To do:
Lines containing "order" should be pulled from the material below.

Supplied entries:
· · · ·

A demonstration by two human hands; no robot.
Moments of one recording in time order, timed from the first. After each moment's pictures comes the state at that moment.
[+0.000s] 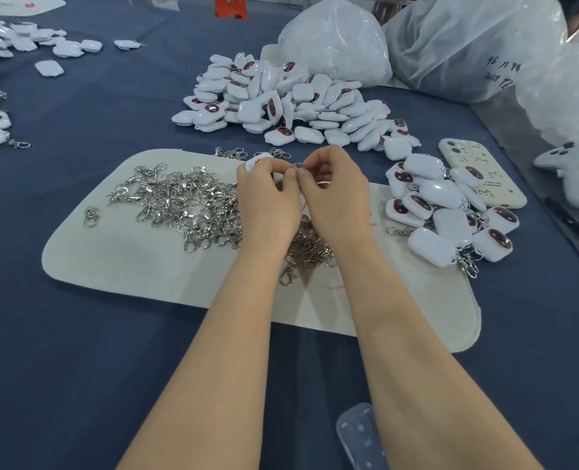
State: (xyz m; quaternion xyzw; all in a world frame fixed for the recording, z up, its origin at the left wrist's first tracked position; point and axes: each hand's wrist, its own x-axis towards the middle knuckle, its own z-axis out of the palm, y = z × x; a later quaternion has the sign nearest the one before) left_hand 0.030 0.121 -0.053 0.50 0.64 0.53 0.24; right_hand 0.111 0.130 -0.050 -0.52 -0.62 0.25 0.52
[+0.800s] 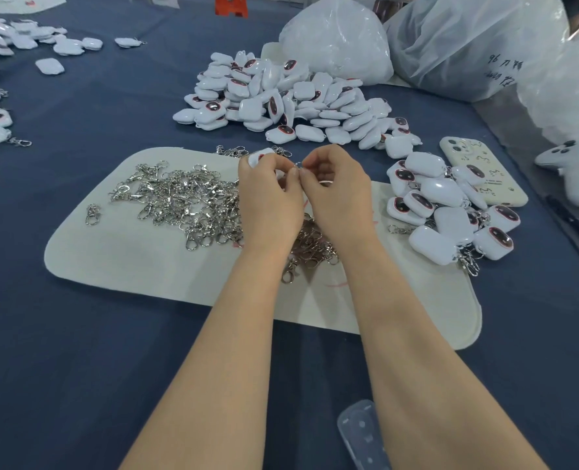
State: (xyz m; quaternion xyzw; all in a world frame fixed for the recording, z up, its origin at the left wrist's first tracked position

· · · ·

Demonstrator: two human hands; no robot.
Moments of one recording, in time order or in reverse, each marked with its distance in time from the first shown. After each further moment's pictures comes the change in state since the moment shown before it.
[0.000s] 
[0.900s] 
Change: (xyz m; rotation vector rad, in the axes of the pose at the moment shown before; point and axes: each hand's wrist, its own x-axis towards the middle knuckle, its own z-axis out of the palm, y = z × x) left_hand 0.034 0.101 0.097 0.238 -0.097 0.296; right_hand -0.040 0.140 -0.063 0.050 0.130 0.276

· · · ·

Written solution:
Moments of one recording in time order, timed from the first. After each moment's pictures comes the state at that moment.
Moments of one recording, in time order or in reverse, each marked with its distance in time from the first shown. After each further moment's pictures comes the change in state since the moment shown before it.

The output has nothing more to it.